Non tutti i Paesi poterono seguire la stessa strada: la Francia, che più protestò, lo fece in ritardo con una riforma di Nicolas Sarkozy poi depotenziata prima dell'entrata in vigore da François Hollande. Per altre economie - più in difficoltà - sarebbe stato più complesso, e i risultati non scontati. Soprattutto, l'adozione da parte di tutti della stessa politica avrebbe attenuato di molto gli effetti. Non era dunque la politica di chi avrebbe voluto - ancorché non potesse - “guidare” gli altri.

La cosa stona ancora di più oggi che nessuna grande economia può ignorare le ricadute delle proprie scelte: vale per gli Usa, che è il cuore di un'area informale - a volte chiamata Dollarolandia - e vale per la Germania. Qui - a Berlino, a Francoforte - però, manca la volontà e la stessa cultura per esercitare una difficile leadership in Europa e in Eurolandia.

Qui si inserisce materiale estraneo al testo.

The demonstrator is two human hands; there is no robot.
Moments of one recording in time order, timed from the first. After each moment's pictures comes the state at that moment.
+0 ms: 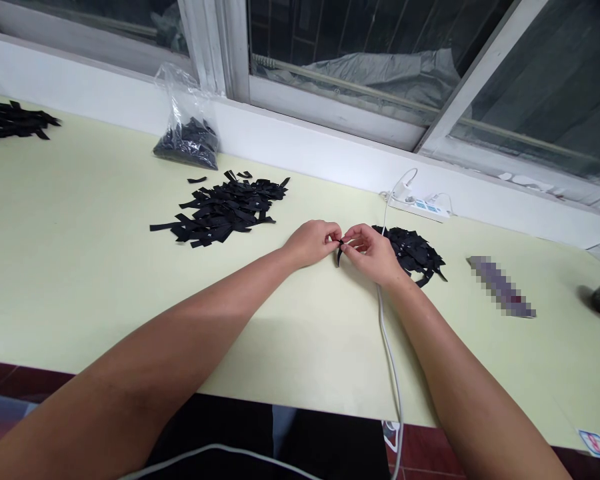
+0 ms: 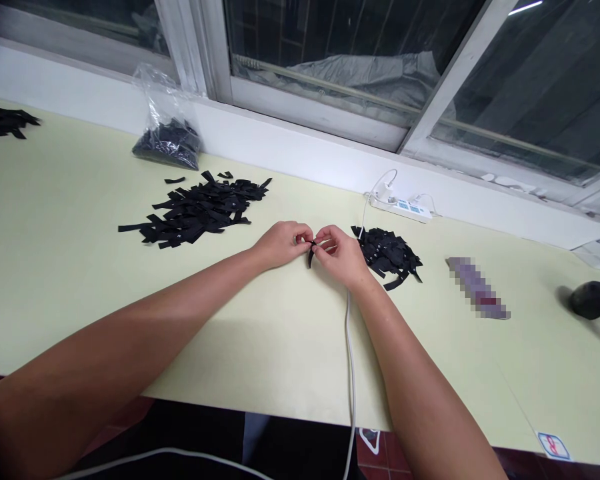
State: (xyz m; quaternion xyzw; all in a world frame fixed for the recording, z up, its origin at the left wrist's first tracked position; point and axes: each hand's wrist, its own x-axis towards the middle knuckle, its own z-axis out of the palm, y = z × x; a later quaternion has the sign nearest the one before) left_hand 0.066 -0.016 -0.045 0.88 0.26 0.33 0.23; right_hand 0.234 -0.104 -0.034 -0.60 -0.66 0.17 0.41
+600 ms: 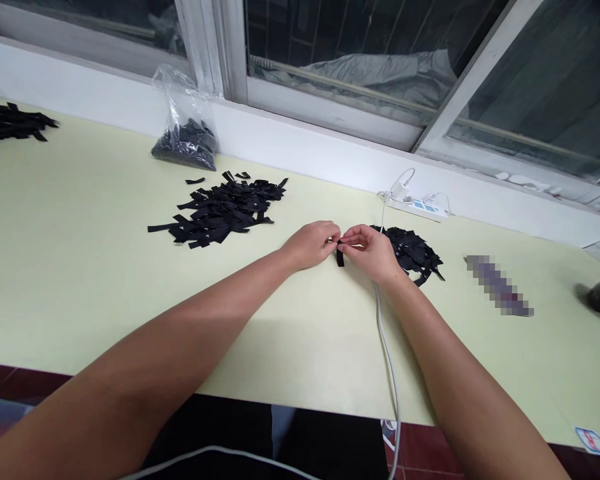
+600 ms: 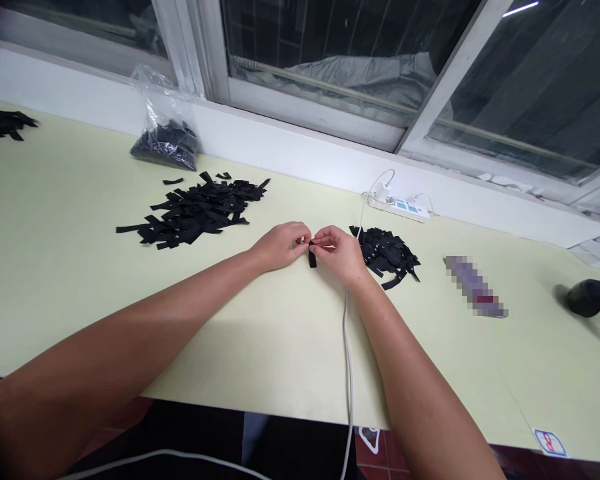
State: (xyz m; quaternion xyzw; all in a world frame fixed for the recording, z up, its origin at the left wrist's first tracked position) left_hand 0.063 -0.017 -0.043 0.90 0.19 0.33 0.19; right_hand 0.232 -0.101 -0.034 -0.60 -0.60 0.24 0.47
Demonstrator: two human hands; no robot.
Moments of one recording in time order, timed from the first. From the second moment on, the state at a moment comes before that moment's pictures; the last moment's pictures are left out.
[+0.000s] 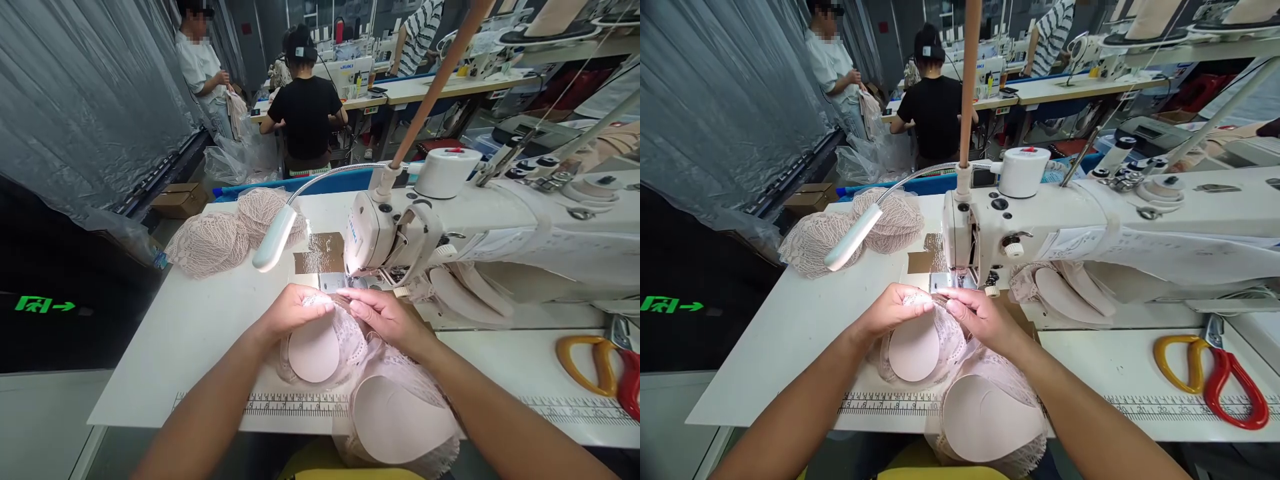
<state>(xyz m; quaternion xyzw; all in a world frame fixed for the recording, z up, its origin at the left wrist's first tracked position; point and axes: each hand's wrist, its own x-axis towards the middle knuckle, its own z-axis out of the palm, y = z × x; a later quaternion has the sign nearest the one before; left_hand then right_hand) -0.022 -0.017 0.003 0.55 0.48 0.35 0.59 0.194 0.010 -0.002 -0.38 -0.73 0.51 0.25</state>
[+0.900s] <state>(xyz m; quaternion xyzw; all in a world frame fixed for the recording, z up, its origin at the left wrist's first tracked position) -0.017 -0.017 -0.002 0.54 0.44 0.31 0.65 0.180 0.005 -0.002 -0.35 -0.71 0.55 0.28</state>
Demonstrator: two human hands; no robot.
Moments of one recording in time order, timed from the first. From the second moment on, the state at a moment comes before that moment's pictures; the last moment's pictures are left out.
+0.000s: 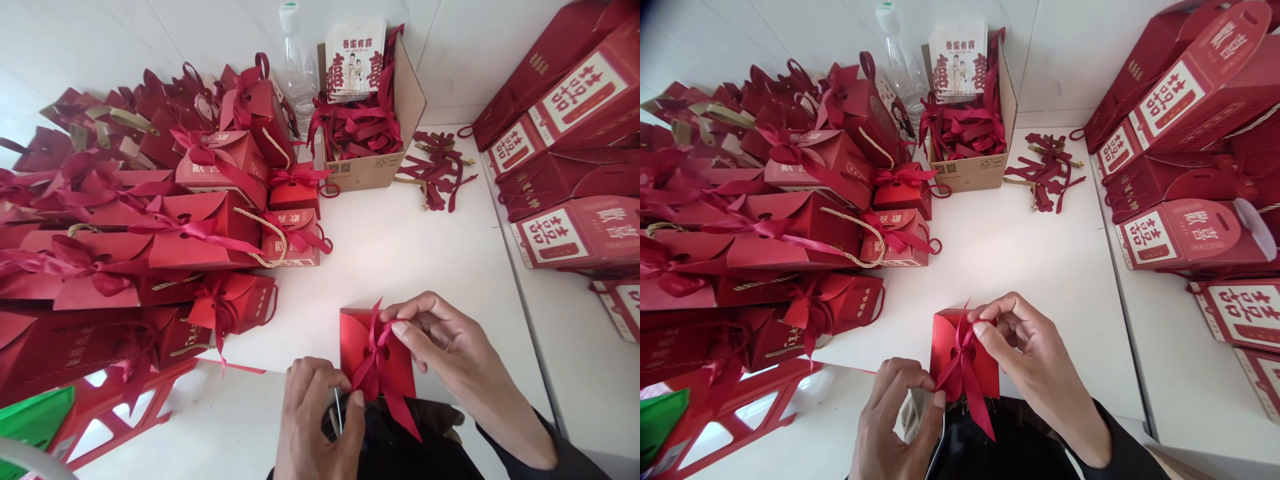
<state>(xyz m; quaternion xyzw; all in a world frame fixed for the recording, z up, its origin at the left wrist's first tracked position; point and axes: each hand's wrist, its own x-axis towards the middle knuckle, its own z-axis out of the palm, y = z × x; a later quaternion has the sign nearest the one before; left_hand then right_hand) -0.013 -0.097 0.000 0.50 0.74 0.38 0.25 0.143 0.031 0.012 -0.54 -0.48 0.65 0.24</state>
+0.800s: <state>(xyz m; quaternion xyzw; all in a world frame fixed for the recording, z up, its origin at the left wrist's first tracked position) -0.004 -0.083 0.004 0.35 0.75 0.46 0.33 0.143 0.032 0.006 -0.54 -0.42 0.67 0.28</state>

Proprio le parole di Schäuble (e la parziale, imbarazzata ritrattazione di ieri) mostrano fino a che punto la posizione di Berlino sia astratta, inadeguata alla situazione e puramente strumentale a fini interni. La Germania non è certo l'economia più colpita dai tassi bassi. E non solo perché grazie a essi ha ripreso a investire (+1,5% nel quarto trimestre 2015, dopo lo 0,1% del terzo e il -0,6% del secondo). «La ricchezza finanziaria accumulata delle famiglie tedesche non è particolarmente alta - spiega un'analisi di Gilles Moec di BoA Merril Lynch -. Non sono “più ricchi”, in percentuale del reddito disponibile, di altri europei. In più, il reddito netto medio da interessi è sempre stato debole, per effetto di tassi bassi, anche prima che la Bce avviasse la sua politica straordinaria di espansione monetaria». Qualcun altro ha “sofferto” di più. Chi? «È sulle famiglie italiane - continua Moec - che il calo nei redditi netti da interessi è stato il più incisivo nel periodo».